→ Work to complete: Please copy each line below that contains the word "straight".

→ Information supplied:
**********

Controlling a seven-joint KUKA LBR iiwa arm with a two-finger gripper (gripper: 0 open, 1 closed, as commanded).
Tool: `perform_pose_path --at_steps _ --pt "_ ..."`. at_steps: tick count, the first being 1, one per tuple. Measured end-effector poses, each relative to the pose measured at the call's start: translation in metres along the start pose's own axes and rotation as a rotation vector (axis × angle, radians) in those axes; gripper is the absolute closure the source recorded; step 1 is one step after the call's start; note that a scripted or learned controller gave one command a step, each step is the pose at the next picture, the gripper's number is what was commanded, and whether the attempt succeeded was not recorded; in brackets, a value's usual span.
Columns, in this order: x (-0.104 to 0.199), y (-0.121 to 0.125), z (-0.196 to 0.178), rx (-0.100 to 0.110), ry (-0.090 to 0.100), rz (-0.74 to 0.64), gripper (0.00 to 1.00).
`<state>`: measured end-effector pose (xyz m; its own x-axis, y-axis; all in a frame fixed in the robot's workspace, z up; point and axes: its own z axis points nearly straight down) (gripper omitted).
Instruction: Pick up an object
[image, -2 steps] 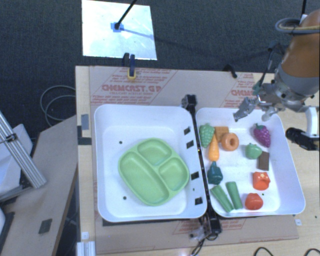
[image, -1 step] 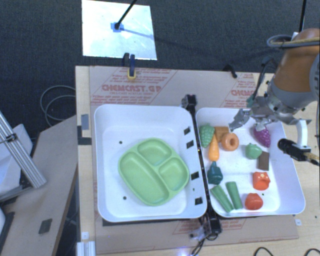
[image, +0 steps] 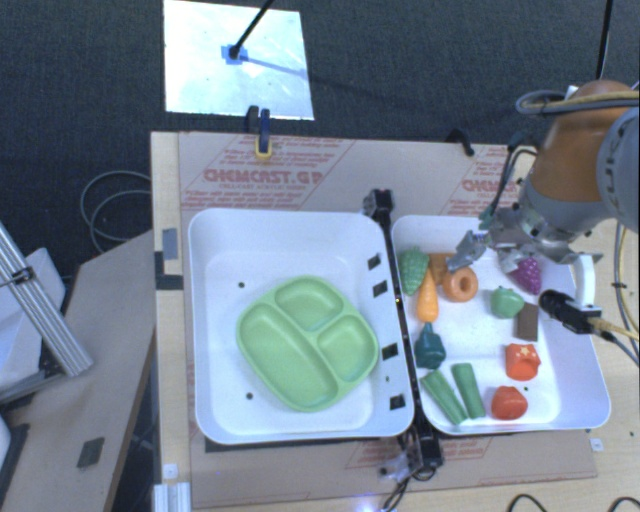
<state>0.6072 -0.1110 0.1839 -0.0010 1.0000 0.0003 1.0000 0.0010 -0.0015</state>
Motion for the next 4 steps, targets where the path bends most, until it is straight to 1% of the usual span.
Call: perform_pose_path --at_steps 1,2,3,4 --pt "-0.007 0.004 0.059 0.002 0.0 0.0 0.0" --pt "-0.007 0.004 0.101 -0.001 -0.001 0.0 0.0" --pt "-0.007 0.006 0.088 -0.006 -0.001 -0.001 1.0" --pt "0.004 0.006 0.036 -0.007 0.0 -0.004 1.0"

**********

→ Response to this task:
`<state>`: measured end-effector pose (xyz m; its own x-axis, y-axis; all in a frame fixed in the robot's workspace, z up; point and axes: its own z axis points nearly straight down) (gripper omitted).
Motion for the next 4 steps, targets where the path bends most, until it is straight to 1% of the usual span.

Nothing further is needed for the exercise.